PHOENIX — Shoppers flocked to malls and other retailers across Arizona for huge bargains in the annual post-Thanksgiving buying frenzy known as Black Friday, with many following retailers who decided to get a jump on the day by opening Thursday night.
Some retailers in Phoenix had huge lines snaking around their stores early Friday, with video taken by a KTVK-TV helicopter showing throngs crowded around the entrance to a north Phoenix Fry's Electronics store as the doors swung wide before dawn. That same rush was repeated at major retailers like Target and Wal-Mart across Arizona, which both opened Thursday night.
Both KTVK and the Arizona Republic reported that shoppers seemed less hurried during Friday's shopping than in some cases in earlier years.
Among the big draws were computers, video games and flat-screen TVs were among the more popular items, but less expensive goods also drew shoppers.
The early openings on Thursday drew Nancy Miner and Susan Bondy of Scottsdale to a Toys R Us in north Phoenix Thursday night. The great grandmothers and close friends told the Republic they had long shopping lists — between the two they have 21 grandchildren, four great grandchildren and two adopted special-needs teens — but they planned to be done by daylight Friday.
They said they appreciated not having to wake up at 4 a.m. to go bargain hunting.
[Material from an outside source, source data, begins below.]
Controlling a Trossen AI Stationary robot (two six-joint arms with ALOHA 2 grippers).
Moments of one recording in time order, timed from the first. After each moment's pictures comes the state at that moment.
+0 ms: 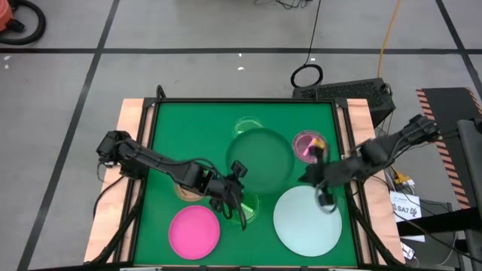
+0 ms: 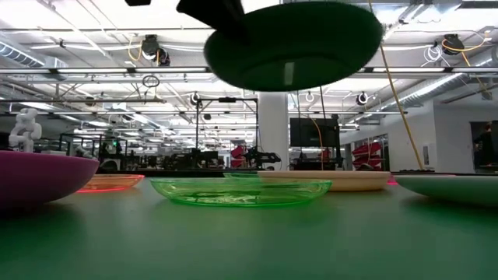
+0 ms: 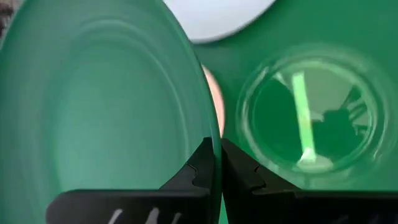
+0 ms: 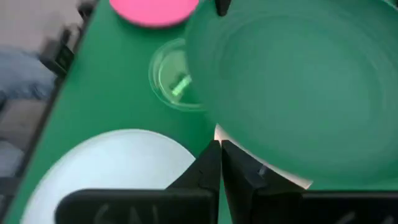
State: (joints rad) left arm -0.34 1.77 1.51 -0.68 -0.34 0.54; right arm 0.49 1.11 1.17 -0.95 0.26 0.25
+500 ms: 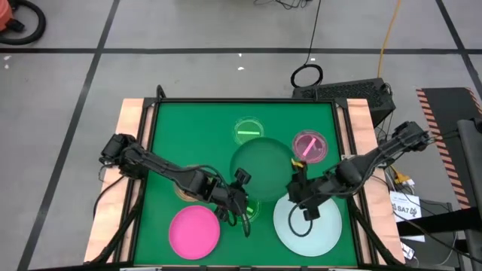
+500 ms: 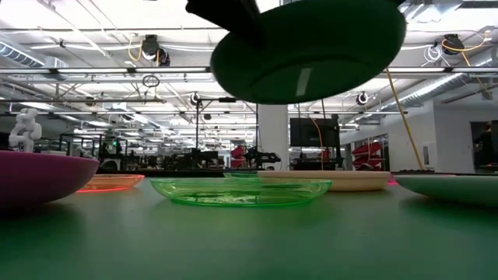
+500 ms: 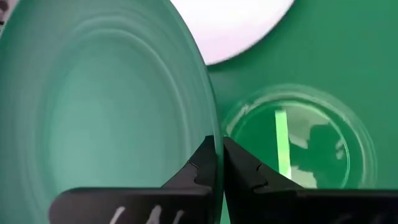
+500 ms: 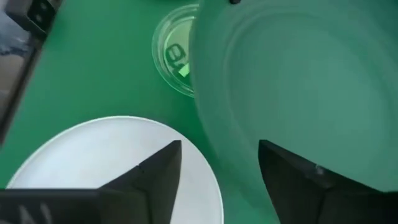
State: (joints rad) left arm -0.37 1.82 1.51 -0.61 -0.30 0.42; right arm 0.51 1.35 1.24 -0.95 0.26 0.22
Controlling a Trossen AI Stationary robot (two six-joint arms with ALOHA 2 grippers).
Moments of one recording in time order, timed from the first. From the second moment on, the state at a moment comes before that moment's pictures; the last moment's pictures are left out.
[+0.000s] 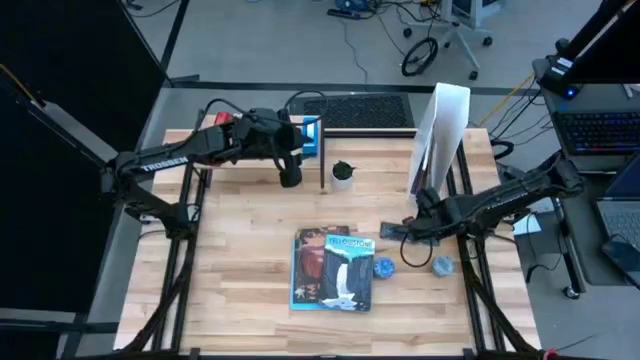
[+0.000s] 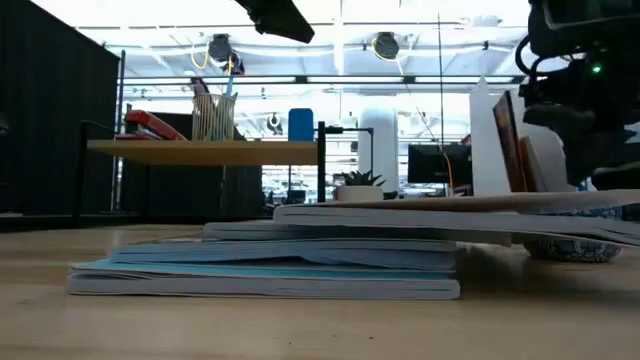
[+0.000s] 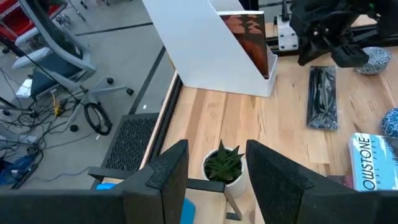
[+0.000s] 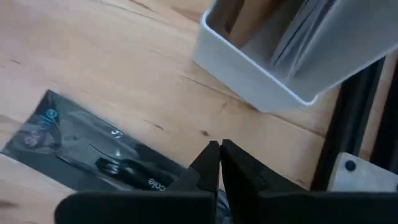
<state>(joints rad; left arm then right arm) 0.29 1.41 1.41 -0.50 -0.03 0.30 0.27 1.16 0.70 -1.18 0.44 1.46</state>
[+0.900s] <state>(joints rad) 0.29 1.43 1.41 -0.52 -0.03 0.29 0.14 1.13 1.02 -1.34 0.57 1.32</state>
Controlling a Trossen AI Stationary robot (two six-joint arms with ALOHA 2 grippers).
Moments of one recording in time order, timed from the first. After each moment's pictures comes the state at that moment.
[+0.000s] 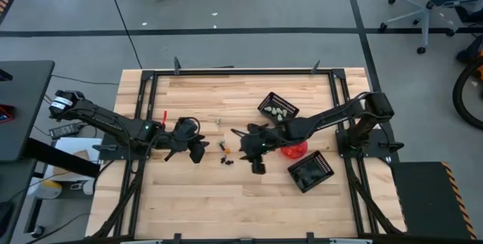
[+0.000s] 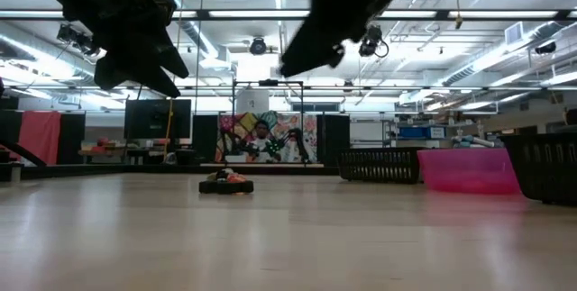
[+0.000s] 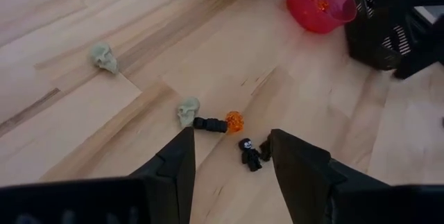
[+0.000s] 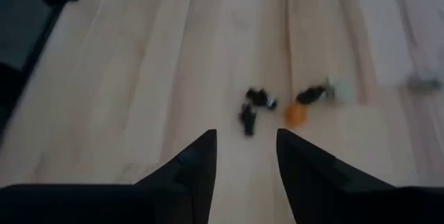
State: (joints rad) left arm -0.29 1.05 0.60 -0.29 -0.42 -0.92; right arm 0.17 1.72 1.19 -0.24 0.01 0.11
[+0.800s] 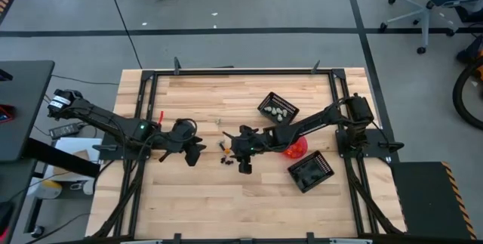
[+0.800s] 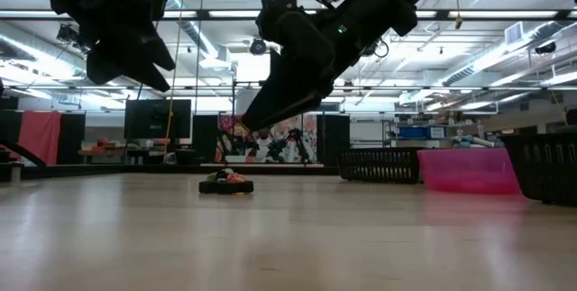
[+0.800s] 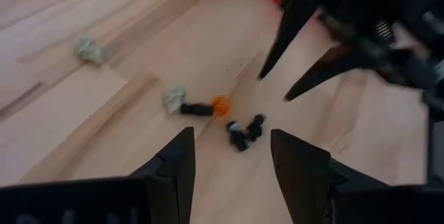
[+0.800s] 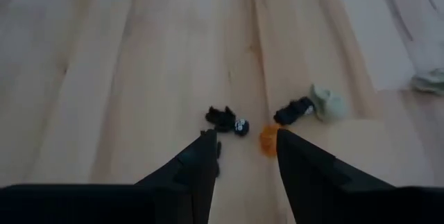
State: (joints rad) left arm -0.31 1.00 0.60 -0.33 -0.38 -0.89; right arm 0.14 1.93 1.19 0.01 0.11 0.13
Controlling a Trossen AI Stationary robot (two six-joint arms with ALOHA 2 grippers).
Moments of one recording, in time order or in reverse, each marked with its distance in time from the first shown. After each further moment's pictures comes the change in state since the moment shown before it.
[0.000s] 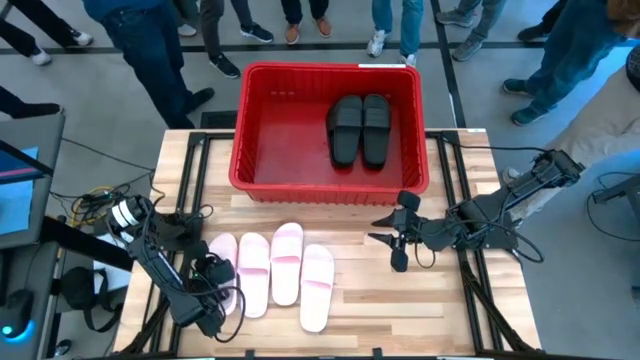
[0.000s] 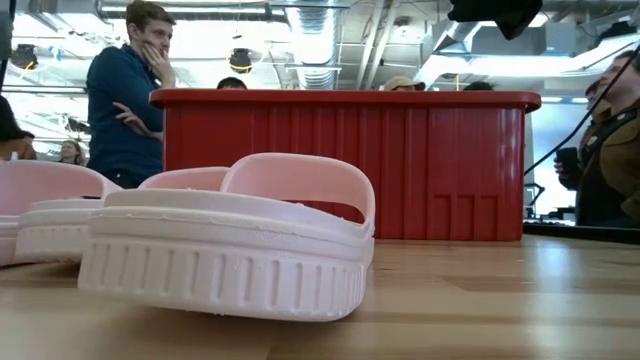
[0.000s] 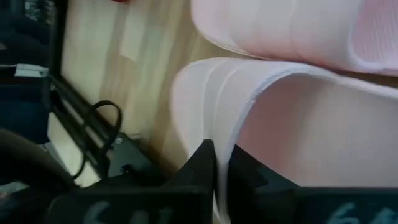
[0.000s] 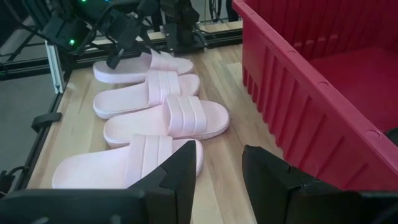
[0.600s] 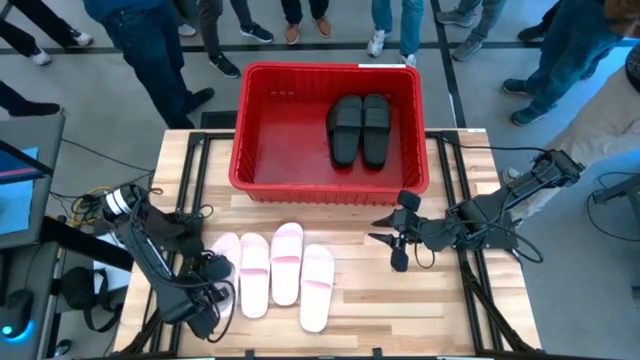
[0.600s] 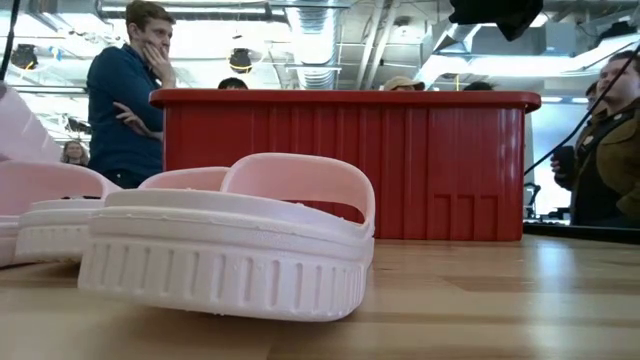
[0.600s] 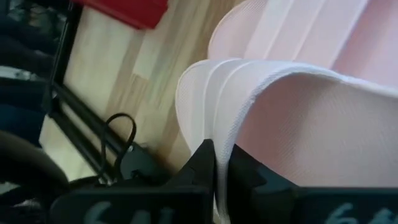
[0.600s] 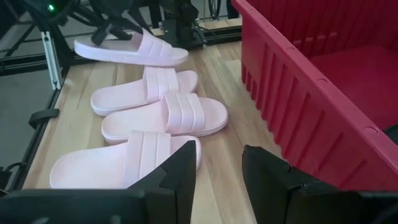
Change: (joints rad) left arm 0.000 -0.109 0.113 -0.135 -0.060 -0.052; right arm 0.000 0.000 0.000 -0.015 0.000 0.000
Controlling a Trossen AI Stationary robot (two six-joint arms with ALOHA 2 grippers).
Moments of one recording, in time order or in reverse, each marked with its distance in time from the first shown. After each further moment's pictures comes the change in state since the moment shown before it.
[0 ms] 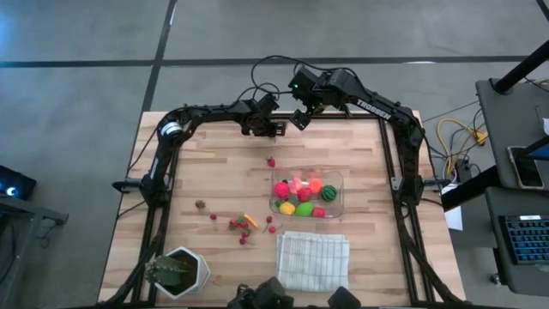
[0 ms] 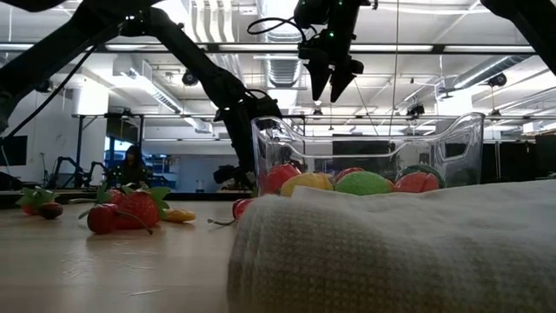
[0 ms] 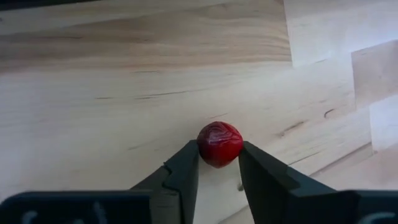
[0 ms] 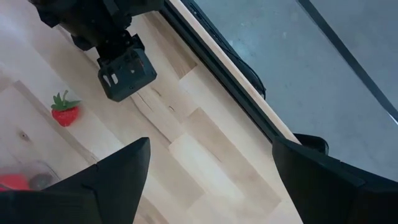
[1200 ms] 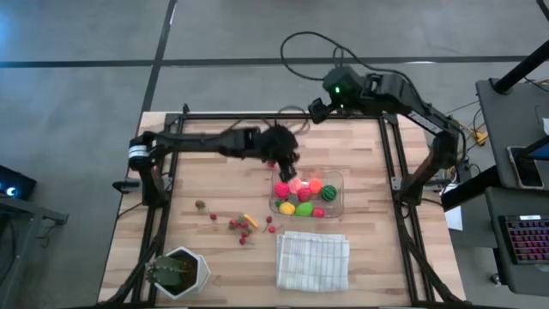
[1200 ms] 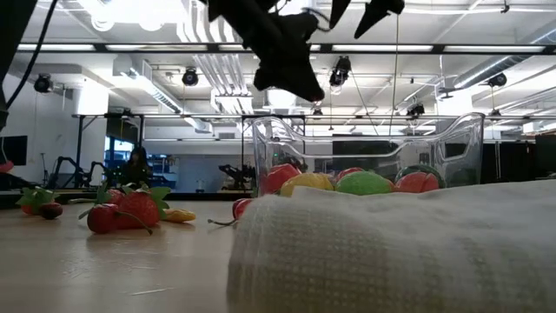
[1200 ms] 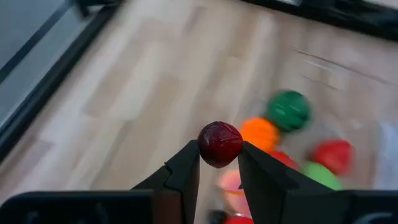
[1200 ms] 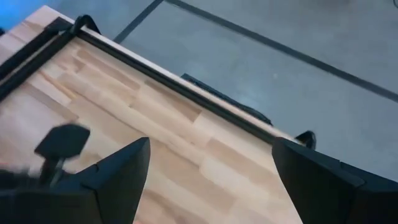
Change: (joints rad) left arm -0.461 -0.356 -0.030 0.035 -0.181 0.608; right arm 0.167 -0.316 -0.029 -0.003 0.193 0.369
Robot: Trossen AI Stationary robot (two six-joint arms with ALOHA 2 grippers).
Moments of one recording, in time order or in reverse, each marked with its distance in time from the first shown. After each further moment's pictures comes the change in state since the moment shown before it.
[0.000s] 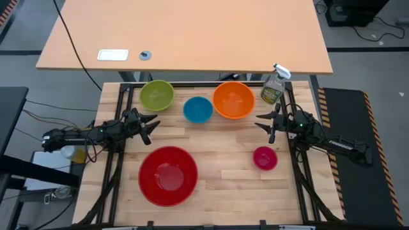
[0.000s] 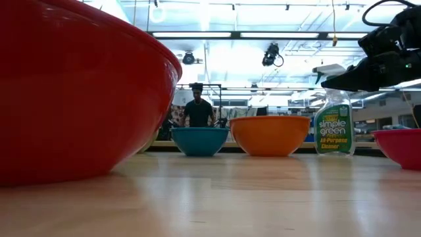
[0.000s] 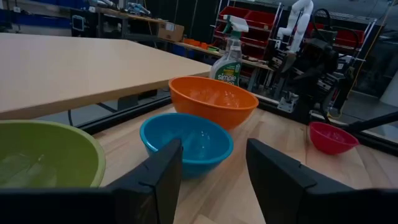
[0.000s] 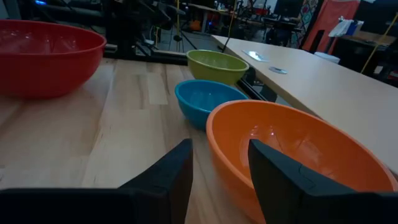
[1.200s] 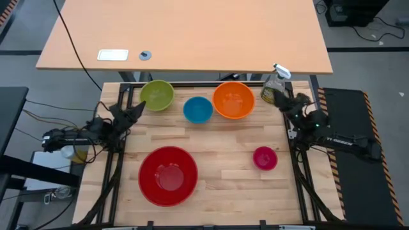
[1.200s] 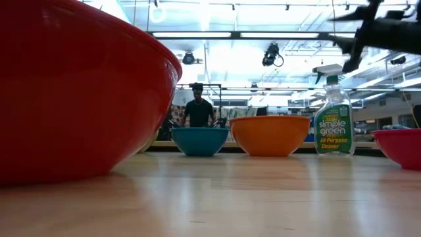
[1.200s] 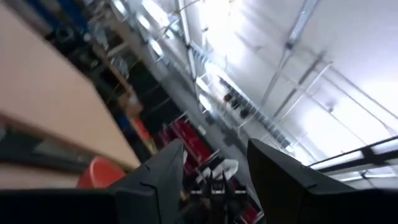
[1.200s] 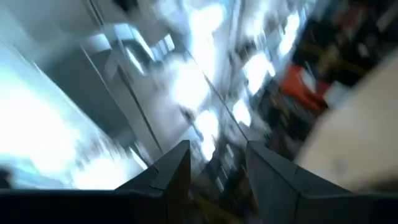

Chris Ras, a Target manager in Tempe, said his company intentionally made sure there were plenty of deals left for shoppers who either didn't want to go to shop late Thursday or get up early on Friday.
But those looking for big-item doorbuster sales still had to wait it out.
Velbeth Reyes, a 33-year-old from Mesa resident, camped out at a Phoenix-area Best Buy for three days.
When the store's doors opened at midnight, Reyes was one of just 15 customers able to buy a 55-inch television for $799.
"I didn't want to take a risk," Reyes told the Republic. "Our TV broke down in the summer. But we've been waiting because we knew we would find a deal on Black Friday."